In the final piece of the five, Anders LustGarten’s The Breakout, two women are offered freedom but are afraid to leave their prison. Despite the familiar concept, it is psychologically astute and has a polish and rhythm which some of the others lacked. The finale is uplifting and powerful; if the rest of the Theatre Uncut’s plays are this thoughtful and brave, then theatre-as-protest in the UK remains alive and well.
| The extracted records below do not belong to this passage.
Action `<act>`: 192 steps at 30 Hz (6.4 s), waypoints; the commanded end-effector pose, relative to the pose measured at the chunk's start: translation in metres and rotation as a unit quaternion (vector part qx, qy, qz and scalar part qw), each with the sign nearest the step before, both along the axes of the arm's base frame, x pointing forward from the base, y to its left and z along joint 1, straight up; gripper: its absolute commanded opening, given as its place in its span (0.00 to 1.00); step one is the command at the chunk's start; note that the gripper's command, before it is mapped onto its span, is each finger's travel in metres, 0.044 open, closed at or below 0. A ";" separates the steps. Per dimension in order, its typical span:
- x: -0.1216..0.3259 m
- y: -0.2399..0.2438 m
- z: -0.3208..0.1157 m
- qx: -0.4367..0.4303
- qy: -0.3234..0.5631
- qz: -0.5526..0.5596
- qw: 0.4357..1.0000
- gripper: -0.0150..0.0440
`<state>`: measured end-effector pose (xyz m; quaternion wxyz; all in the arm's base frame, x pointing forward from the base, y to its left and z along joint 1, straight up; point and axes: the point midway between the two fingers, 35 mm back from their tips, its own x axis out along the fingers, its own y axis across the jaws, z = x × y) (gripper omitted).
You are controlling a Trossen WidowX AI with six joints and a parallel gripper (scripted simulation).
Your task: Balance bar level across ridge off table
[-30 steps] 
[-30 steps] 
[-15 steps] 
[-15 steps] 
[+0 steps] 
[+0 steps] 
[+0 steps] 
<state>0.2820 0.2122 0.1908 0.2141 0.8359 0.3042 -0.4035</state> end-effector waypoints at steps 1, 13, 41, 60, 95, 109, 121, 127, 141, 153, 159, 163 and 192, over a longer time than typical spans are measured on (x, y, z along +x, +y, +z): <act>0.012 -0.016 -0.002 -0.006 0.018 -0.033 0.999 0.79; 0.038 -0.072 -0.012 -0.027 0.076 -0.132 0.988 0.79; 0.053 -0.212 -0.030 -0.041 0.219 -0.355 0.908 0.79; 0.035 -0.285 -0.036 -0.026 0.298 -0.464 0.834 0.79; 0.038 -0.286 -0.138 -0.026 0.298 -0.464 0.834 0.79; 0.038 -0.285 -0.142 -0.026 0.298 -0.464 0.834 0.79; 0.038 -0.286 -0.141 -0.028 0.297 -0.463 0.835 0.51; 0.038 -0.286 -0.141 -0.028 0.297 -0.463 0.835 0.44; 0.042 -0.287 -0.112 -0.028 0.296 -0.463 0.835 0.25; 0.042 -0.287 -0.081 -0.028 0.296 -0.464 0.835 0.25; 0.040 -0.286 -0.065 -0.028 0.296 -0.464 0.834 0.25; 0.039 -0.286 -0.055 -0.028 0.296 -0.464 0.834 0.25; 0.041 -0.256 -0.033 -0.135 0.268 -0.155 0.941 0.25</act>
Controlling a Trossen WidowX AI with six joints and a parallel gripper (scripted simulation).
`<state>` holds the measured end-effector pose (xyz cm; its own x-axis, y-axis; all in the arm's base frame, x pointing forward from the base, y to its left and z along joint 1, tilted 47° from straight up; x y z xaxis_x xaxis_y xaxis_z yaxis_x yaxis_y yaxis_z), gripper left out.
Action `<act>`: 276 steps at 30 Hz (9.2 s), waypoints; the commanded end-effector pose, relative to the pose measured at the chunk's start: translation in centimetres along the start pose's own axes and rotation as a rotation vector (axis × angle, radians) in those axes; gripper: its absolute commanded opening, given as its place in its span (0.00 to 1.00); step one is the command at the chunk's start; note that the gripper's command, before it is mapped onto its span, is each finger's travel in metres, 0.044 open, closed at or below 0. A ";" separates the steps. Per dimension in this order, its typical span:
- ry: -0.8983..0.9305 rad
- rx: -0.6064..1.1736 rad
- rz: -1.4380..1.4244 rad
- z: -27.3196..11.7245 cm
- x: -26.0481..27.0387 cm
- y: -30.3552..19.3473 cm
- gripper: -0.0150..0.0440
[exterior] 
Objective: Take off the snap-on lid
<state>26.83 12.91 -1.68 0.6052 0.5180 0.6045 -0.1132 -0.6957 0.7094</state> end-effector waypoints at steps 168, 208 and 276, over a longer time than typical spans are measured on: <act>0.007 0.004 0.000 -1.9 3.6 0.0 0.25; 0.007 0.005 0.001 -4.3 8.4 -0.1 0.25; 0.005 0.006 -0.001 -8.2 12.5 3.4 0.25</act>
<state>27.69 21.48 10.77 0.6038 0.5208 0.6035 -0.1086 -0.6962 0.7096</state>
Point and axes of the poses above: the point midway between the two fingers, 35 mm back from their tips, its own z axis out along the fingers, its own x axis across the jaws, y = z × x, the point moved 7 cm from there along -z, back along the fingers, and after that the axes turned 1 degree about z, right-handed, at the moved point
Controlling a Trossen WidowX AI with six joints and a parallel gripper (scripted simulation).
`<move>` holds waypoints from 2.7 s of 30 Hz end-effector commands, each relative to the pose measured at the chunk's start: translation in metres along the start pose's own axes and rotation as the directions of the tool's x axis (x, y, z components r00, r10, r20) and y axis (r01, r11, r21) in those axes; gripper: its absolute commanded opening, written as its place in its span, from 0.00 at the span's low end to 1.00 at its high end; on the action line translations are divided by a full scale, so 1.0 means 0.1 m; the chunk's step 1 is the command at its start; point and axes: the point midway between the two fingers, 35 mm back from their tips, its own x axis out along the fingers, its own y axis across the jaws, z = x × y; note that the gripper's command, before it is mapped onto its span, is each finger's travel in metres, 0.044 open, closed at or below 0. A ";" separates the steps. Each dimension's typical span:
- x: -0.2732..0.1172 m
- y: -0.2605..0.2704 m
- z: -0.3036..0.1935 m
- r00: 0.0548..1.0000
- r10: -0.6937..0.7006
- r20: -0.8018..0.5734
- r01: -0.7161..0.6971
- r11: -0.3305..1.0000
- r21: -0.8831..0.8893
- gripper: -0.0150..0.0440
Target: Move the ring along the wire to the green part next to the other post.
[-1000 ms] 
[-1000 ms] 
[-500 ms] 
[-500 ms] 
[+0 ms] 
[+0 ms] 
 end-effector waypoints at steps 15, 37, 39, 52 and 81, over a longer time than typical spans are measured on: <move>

Back at the Literature Arena, John McCarthy is reading from his new book, You Can’t Hide the Sun: a journey through Palestine and Israel. The tent, once again, is full, so I spread my raincoat on the grass outside and lie down to listen. He talks eloquently about the “bubbles” that exist in the city of Haifa, creating “thin veneer of coexistence” that allows Arabs and Israelis live together, despite the conflict. With only the sound of his voice, it is like listening to Radio 4. This seems apt, in very many ways. Inside the bubble that is Latitude, I watch as a little girl in a designer outfit use a machine to make bubbles of her own; as McCarthy’s testimonies of fleeing families losing their homes float out over the organic burger vans, she traps her oily rainbows and watches them drift away. I am left with an unsettled feeling, not unlike the queasy, uneasy sensation when the news headlines are followed by the cheery theme tune of The Archers.